Yeah i agree, disabling all templates if http is not detected would be overly strict, we instead we should still check other port templates / protocols etc cc @tarunKoyalwar
Thanks for looping me in @dwisiswant0.
Regarding the naming proposed by @dogancanbakir: I agree that renaming it to -httpx-strict-probe (or similar) makes it much more explicit that this flag controls the behavior of the httpx integration specifically.
Regarding the logic concern: I strongly agree with @dwisiswant0's assessment. My original issue was indeed about the inefficiency and timeouts caused by sending HTTP requests to non-HTTP ports. However, completely dropping the target if the probe fails would lead to missed vulnerabilities on non-Web services (like the MySQL example mentioned).

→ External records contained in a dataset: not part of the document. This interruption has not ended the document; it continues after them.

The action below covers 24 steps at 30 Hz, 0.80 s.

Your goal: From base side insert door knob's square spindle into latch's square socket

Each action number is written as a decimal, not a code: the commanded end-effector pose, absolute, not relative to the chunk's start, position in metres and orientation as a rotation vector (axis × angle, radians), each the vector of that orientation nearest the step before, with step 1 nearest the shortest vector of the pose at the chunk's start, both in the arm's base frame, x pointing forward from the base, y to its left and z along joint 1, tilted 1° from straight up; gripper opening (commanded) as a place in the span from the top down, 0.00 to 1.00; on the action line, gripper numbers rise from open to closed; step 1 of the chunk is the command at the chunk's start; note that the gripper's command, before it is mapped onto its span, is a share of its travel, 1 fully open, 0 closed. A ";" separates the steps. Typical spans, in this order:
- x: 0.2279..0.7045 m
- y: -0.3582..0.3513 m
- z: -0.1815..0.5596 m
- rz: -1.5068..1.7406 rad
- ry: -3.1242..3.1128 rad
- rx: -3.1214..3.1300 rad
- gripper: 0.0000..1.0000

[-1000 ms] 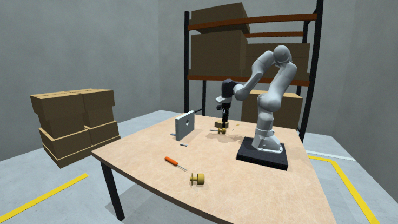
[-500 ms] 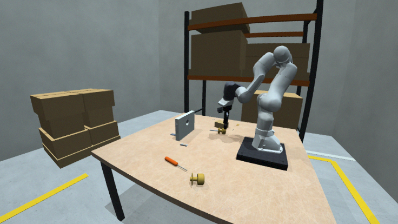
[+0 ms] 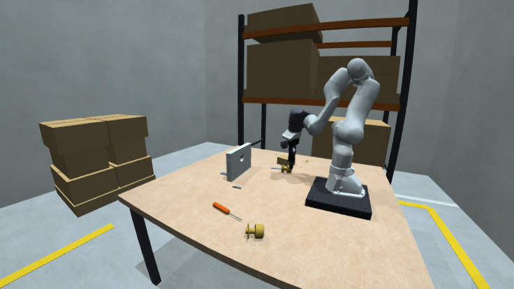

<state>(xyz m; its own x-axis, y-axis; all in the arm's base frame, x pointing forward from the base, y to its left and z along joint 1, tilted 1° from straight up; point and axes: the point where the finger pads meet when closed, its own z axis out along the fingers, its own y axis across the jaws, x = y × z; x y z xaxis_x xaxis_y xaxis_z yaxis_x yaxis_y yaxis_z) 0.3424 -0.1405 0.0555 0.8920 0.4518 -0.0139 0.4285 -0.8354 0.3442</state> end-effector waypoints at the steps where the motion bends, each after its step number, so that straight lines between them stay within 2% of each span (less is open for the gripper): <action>1: 0.348 -0.139 0.055 0.119 0.661 2.717 0.43; 24: 0.352 -0.146 0.033 0.119 0.661 2.717 0.43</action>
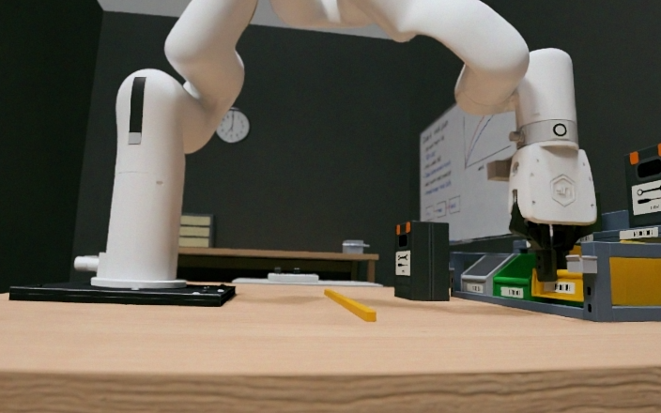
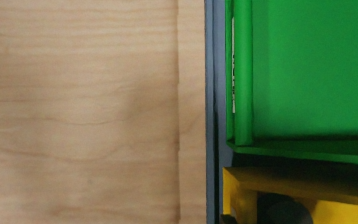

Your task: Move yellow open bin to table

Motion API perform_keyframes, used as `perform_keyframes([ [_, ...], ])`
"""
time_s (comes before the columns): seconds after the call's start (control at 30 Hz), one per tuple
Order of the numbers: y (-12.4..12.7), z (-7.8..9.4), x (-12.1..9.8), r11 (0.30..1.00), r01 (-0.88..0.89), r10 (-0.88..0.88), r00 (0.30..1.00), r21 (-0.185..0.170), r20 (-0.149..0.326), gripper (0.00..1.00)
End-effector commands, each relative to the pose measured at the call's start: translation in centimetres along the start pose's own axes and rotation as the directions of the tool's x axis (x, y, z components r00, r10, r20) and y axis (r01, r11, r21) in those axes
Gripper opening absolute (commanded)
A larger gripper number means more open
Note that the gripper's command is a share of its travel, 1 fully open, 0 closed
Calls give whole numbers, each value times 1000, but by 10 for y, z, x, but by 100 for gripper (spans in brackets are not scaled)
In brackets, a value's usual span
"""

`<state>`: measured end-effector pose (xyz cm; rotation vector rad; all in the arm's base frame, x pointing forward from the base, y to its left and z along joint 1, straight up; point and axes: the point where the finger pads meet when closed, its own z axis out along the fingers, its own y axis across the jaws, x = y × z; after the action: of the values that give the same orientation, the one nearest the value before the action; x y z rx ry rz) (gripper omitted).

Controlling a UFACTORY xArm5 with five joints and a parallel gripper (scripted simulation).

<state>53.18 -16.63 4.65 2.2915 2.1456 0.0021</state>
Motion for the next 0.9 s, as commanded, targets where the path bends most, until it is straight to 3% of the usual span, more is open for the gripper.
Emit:
perform_keyframes([
  [0.0,1,-4,0,1000,0,0,1000,-5,-2,0],
  [0.6,2,-5,0,1000,0,0,1000,-5,-2,0],
  [0.87,-13,-5,0,1000,0,0,1000,-5,-2,0],
])
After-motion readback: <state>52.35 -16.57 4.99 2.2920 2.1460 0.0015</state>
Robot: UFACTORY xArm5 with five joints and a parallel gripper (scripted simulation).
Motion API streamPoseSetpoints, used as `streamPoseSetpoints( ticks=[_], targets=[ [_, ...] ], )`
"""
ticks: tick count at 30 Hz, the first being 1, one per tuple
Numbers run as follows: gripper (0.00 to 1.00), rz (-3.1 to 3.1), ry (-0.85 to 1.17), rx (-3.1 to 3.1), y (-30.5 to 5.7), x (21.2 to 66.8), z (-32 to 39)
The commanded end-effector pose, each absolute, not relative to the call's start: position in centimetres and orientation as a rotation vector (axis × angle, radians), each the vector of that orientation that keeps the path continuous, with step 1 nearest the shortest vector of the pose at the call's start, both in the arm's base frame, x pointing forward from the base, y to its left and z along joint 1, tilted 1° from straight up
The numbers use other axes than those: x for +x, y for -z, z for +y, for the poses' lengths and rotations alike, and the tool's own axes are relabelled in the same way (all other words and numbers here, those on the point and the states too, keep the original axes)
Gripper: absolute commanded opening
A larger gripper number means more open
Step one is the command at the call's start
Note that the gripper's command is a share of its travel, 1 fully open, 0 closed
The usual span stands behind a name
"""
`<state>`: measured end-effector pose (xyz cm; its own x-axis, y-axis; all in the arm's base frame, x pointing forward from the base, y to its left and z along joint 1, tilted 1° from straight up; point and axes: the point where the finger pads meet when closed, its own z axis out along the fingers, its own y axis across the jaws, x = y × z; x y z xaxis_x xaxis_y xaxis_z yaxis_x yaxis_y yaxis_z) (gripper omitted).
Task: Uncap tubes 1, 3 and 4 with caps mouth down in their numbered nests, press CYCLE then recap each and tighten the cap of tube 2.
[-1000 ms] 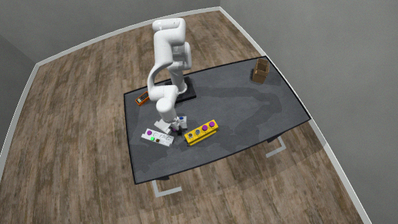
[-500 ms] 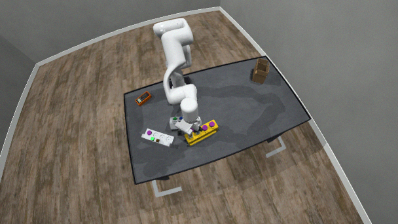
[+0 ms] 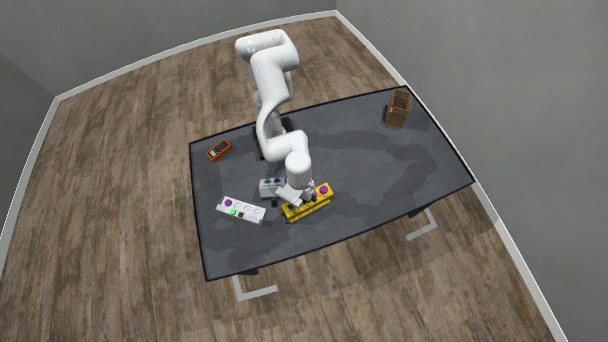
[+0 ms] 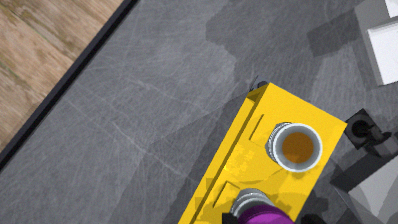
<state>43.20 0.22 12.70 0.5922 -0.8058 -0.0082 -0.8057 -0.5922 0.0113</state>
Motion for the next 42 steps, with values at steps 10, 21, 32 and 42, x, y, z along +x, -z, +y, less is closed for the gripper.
streamPoseSetpoints(
  ticks=[10,21,32,42],
  targets=[
    [0.0,-1.418,0.02,2.803,-10.9,43.3,0.3],
    [0.0,-1.418,0.02,2.803,-10.8,43.3,0.3],
    [0.0,-1.418,0.02,2.803,-10.3,43.3,0.3],
    [0.0,-1.418,0.02,2.803,-9.9,43.3,0.3]
  ],
)
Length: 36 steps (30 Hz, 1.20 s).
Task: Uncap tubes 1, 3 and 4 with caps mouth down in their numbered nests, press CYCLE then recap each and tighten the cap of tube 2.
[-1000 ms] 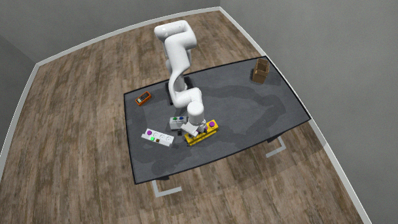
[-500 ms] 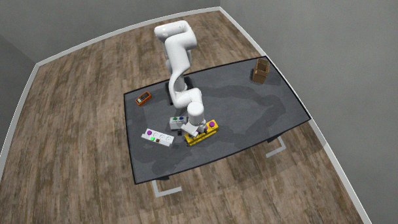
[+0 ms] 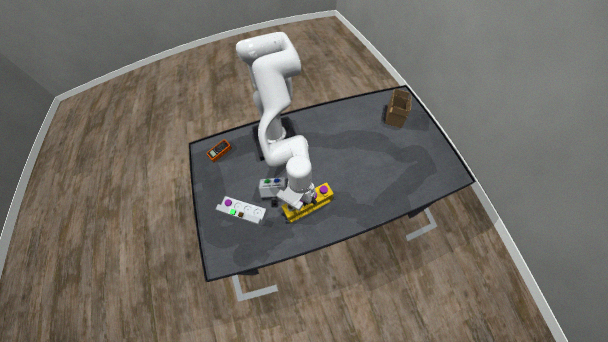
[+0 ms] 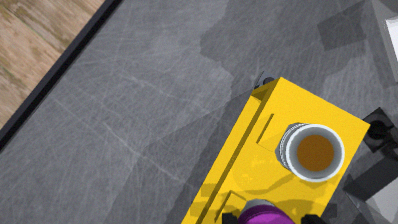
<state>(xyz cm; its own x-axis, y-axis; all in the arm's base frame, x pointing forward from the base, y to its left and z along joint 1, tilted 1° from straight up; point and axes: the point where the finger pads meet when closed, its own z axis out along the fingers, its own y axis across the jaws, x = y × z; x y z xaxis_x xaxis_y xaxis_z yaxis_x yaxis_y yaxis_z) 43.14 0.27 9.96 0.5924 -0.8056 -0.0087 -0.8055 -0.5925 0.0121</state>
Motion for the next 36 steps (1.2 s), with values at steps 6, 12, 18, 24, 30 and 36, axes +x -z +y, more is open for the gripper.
streamPoseSetpoints(
  ticks=[6,12,18,24,30,36],
  targets=[
    [0.0,-1.418,0.02,2.803,-9.91,43.25,0.27],
    [0.46,-1.418,0.02,2.803,-9.91,43.25,0.27],
    [0.46,-1.418,0.02,2.803,-9.91,43.25,0.27],
    [0.46,-1.418,0.02,2.803,-9.91,43.25,0.27],
    [0.46,-1.418,0.02,2.803,-9.91,43.25,0.27],
    [0.46,-1.553,0.02,2.729,-9.66,43.25,0.27]
  ],
)
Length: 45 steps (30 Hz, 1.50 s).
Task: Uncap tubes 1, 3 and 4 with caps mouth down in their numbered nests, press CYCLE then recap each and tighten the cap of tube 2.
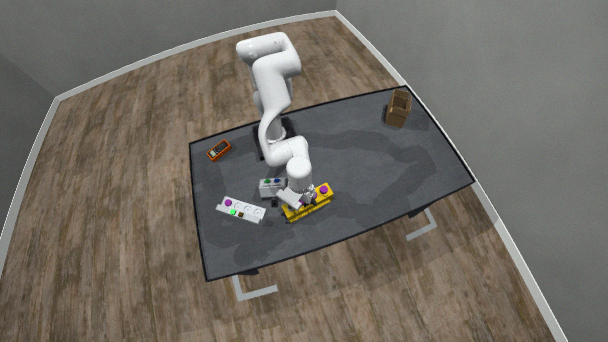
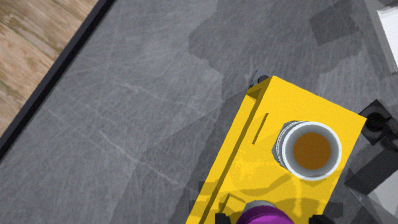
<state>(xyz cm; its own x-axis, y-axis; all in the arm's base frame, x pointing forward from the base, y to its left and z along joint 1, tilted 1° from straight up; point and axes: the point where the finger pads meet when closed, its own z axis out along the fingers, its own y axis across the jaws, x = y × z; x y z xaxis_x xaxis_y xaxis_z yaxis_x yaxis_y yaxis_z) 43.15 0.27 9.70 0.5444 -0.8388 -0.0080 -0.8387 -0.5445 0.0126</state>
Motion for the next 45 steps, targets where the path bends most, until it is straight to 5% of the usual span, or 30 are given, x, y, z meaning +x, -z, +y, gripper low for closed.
streamPoseSetpoints(
  ticks=[1,14,15,45],
  targets=[
    [0.46,-1.553,0.02,2.729,-9.61,43.25,0.27],
    [0.46,-1.553,0.02,2.729,-9.17,43.24,0.28],
    [0.0,-1.553,0.02,2.729,-9.17,43.24,0.28],
    [0.0,-2.14,0.019,2.294,-9.1,43.24,0.28]
  ],
)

The ideal behavior for this flag would be: If httpx probe fails → Skip ONLY http protocol templates → Continue scanning with network/javascript/dns templates.
This would solve the timeout performance issue without sacrificing coverage for other services.
Thanks for the clarification @sixteen250. I got the impression that the desired behavior was the completely skip the target from the following statement:
I would like a new flag (e.g., -strict-probe or -no-fallback) that changes this behavior. If the internal httpx probe returns 0 URLs (meaning the target is confirmed not to be a Web Service), Nuclei should immediately stop processing that host and not fallback to raw input scanning.
Anyway, I'll make necessary changes to the PR.
Thanks @dwisiswant0 and all for the input!